Prokupac and Tamjanika are well-placed in this survival of the fittest; though only if winemakers know how to adjust to changing circumstances. ‘Vineyard management can also be very good’, Radovan insists, adding that ‘defoliation and irrigation are key’. With respect to the former, leaves on the vine can protect the grapes from sunlight, helping to preserve acidity. Irrigation, however, doesn’t exist in Župa, as in many winegrowing areas in Serbia. ‘We haven’t had many problems until now’, Radovan muses, ‘but from now on we need to improve our knowledge in wine growing - we need more education and practical knowledge’. Experience of the past helps, but it won’t necessarily prepare one for the future.
During the Župa wine run last September, a twenty-three kilometre slog punctuated by welcome pit stops for wine, one couldn't help but notice the abandoned villages in the vicinity of the town of Aleksandrovac.

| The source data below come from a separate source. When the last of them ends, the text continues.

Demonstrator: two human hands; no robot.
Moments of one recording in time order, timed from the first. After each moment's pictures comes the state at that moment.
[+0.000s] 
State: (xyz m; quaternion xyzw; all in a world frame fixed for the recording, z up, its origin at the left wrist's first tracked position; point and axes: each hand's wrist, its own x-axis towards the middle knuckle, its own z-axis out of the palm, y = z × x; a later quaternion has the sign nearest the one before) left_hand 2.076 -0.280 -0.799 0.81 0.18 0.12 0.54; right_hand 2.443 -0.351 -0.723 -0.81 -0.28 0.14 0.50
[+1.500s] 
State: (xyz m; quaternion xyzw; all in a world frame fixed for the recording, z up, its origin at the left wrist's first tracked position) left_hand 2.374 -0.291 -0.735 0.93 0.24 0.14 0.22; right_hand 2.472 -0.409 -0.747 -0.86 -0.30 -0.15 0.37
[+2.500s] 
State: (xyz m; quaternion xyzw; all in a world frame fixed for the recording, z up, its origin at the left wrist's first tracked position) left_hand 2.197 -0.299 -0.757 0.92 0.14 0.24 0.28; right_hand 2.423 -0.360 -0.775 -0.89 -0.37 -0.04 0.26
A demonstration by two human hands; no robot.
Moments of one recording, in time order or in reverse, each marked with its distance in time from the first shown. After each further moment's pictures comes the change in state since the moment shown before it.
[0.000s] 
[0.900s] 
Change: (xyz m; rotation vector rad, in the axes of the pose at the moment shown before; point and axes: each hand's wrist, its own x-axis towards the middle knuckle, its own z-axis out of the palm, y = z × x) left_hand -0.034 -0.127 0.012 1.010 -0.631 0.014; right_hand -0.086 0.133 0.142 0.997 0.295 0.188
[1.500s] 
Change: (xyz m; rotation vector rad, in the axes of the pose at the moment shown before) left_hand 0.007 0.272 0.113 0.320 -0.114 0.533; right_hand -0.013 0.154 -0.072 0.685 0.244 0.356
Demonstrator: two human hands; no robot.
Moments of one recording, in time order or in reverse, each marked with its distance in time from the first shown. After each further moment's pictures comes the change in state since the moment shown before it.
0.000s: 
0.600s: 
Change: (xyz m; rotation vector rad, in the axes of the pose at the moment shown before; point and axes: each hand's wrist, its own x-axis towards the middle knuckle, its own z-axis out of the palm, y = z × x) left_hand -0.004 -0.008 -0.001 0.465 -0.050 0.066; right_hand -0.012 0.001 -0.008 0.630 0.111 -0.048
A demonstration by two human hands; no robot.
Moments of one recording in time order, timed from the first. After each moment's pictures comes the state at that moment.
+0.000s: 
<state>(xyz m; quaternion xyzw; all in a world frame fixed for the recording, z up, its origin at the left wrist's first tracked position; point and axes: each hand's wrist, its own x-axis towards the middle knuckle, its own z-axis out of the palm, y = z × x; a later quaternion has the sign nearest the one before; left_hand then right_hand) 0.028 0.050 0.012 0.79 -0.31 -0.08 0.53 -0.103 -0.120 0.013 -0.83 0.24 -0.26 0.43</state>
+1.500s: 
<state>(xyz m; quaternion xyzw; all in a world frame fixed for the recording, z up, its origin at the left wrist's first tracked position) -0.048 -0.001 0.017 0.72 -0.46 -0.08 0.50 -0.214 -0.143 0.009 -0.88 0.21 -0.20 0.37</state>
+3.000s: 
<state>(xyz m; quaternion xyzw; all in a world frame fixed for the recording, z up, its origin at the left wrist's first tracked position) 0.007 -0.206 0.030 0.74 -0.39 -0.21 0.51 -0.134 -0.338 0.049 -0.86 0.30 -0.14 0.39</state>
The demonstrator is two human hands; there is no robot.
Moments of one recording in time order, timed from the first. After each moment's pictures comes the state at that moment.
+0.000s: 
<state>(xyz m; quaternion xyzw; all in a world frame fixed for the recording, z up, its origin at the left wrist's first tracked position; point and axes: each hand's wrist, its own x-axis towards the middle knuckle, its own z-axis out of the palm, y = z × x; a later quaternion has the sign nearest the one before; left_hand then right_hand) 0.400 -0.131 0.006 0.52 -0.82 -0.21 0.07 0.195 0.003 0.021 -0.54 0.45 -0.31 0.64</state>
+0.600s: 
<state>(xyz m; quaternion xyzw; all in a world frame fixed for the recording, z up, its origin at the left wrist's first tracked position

Several buildings were starting to subside, with very little prospect of salvation. Fields in the valleys stood either idle or fallow.
Having endured the rigours of transition from socialist modes of production, Župa is now confronted with a new challenge. Climatic factors meant that the 2023 harvest was catastrophic for the region. Many producers will take years to recover, drawing upon their own reserves in the absence of adequate government support. It is the nature of farming after all, as one of them reminds me. Yet the changes are so quick and profound that what they did on the land for decades potentially no longer applies. There is a need for rapid adaptation to contend with large changes in a relatively short space of time. In the interim, there will be more sleepless nights and new manifestations of shifting climatic patterns. As for Župa, so for elsewhere in the region and beyond. The winemakers of the world need to unite in the face of climate change.